Merle Emberton, a Marine Corps veteran of Vietnam who took part this year, said he deliberately avoided the wall for years.

WASHINGTON D.C., DC — They walked or rolled slowly in wheelchairs past the polished stone face of the Vietnam Memorial Wall.

As the Honor Flight Maine veterans looked into the names of those killed in the Vietnam War, the veterans’ own reflections looked back at them.

It’s part of the genius of that monument, the faces of the living forever united in stone, with the names of the dead.

Several of the Vietnam veterans on this Honor Flight trip had never visited the wall before. Merle Emberton, a Marine Corps veteran of Vietnam, said he had deliberately avoided the wall for years.

“I’ve been in the Washington area before and have avoided it because I didn’t want to be saddened by it,” Emberton said, shortly before the Honor Flight buses rolled up at the memorial site. "It’s hard to get over the loss of a lot of friends, and once you get over it you don’t want to sit there and cry again.”

Emberton said he had a list of names of friends and Marine buddies who died in Vietnam, but left it home on purpose.

Credit: NCM

“And though they were like friends, they were like brothers to me," he said. "The Marine Corps, we’re like brothers. We all serve each other and protect each other.”

Later, he did not say if he still picked out specific names but said the wall was emotional, though he did not cry.

Others did, touching names on the wall, looking for others, and remembering those they lost.

Honor Flight Maine trips celebrate the service of veterans and are often filled with people saying thank you to the vets.

But there are also sobering reminders that those in the military have sometimes had to pay a heavy price.

That reminder is brought home by seeing the solemn, dignified changing of the guard at the Tomb of the Unknown Soldier

The message is felt even more strongly at the Vietnam wall.

On the opposite side the Lincoln Memorial, that same message is sent by the Korean War Memorial, though fewer people are there to see it.

The Korean War is still considered by many to have been America’s “forgotten war," despite the fact that more than 33,000 American service members were killed in Korea.

Credit: NCM

Navy veteran Joe Scarborough, who served on a destroyer along the Korean coast, said the Vietnam War has overshadowed the brutal Korean conflict.

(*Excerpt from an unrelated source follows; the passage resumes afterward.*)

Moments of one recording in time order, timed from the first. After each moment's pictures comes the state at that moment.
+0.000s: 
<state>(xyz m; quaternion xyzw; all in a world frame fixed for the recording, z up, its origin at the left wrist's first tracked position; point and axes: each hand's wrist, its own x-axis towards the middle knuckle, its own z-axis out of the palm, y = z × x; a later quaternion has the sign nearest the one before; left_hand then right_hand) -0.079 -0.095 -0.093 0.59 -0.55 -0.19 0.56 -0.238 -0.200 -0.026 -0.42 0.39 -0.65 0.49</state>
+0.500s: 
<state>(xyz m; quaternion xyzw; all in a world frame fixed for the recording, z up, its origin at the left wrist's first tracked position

“And we had heavy casualties, Marines and Army especially," he said. "And it wasn’t declared as a war so it gets largely forgotten.”

Fred Collins, an Army combat engineer who has visited the Korean memorial before, said he hasn’t forgotten his time in Korea, either.

“I think of the guys that never came back,” Collins said, choking back tears. “It’s always on your mind, because you think you’re so lucky you did come home."

But this time he traveled home with a different and better memory, after the Korean War veteran, wearing a hat with that logo, met two Korean teenage girls, just a short distance away from the memorial to that war.

“They came down the steps of the Lincoln Memorial, came over and put their arms around me. I said [he used a Korean language greeting] and they said, ‘Wow, thanks very much.’ They were thankful, those people went through a lot.”

Collins is one of several Honor Fight Maine veterans who said they were thanked by Korean families for freeing their country from the Communists 70 years ago.